Work instruction: Should a line in the entries below contain "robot", return that line.

Available data:
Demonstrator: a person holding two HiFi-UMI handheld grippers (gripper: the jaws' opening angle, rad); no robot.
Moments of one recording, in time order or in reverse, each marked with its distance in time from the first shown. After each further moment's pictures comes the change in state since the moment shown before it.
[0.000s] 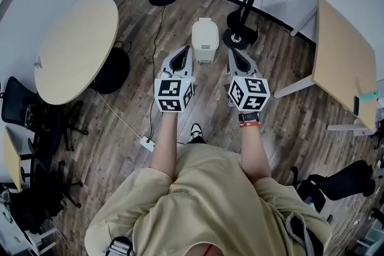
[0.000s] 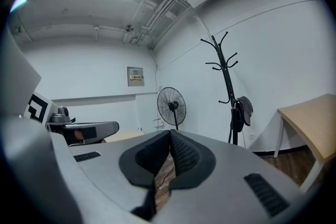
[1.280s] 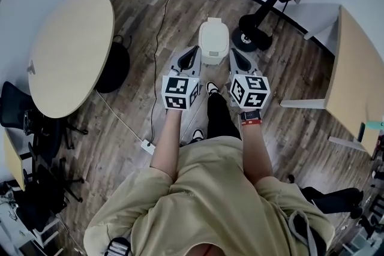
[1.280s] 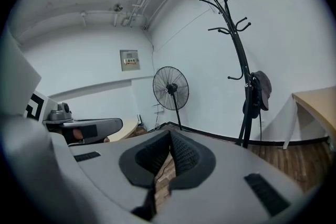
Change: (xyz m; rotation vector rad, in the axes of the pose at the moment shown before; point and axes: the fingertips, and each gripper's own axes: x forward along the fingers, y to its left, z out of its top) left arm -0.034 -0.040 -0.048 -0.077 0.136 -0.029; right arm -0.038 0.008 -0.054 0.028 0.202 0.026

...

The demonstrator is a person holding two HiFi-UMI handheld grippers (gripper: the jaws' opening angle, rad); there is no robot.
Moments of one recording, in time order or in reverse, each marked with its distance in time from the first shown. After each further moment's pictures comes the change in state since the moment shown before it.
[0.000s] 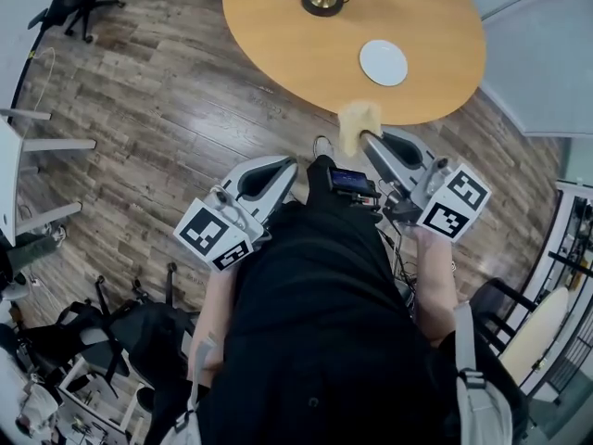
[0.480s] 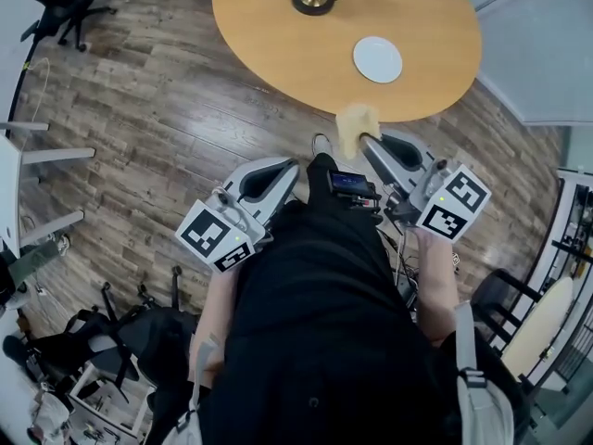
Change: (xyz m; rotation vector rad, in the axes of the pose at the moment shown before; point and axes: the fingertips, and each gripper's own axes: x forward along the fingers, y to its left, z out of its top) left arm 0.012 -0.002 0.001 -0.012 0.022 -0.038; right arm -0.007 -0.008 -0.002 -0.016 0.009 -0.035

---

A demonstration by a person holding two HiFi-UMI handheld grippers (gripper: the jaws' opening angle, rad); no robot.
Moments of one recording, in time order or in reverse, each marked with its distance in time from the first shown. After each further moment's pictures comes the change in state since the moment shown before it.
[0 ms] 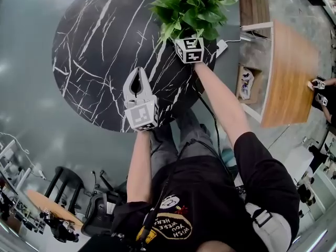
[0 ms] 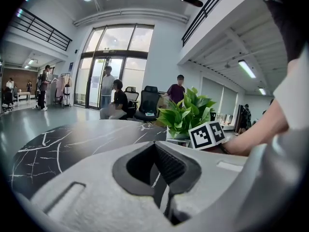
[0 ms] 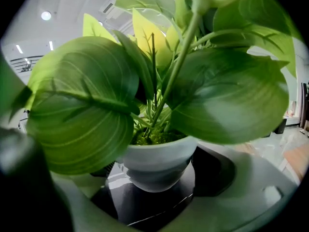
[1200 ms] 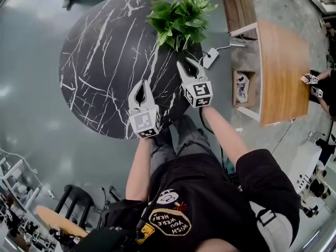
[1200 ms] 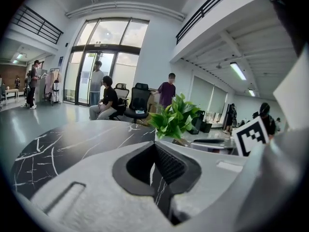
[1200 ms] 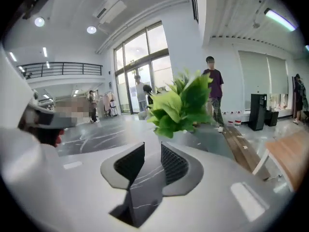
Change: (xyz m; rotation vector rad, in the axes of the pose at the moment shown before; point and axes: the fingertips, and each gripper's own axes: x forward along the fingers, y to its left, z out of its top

Output of the exercise:
Demonstrator: a person holding two HiFi-UMI handheld grippers (gripper: the jaws' opening angle, rad); no robot.
The demonstrator is a person holding two HiFi-UMI handheld grippers (gripper: the jaws' opening angle, rad); there is no robot.
A demonstration by a person holding two HiFi-UMI handheld grippers (gripper: the jaws' opening angle, rad); no robot.

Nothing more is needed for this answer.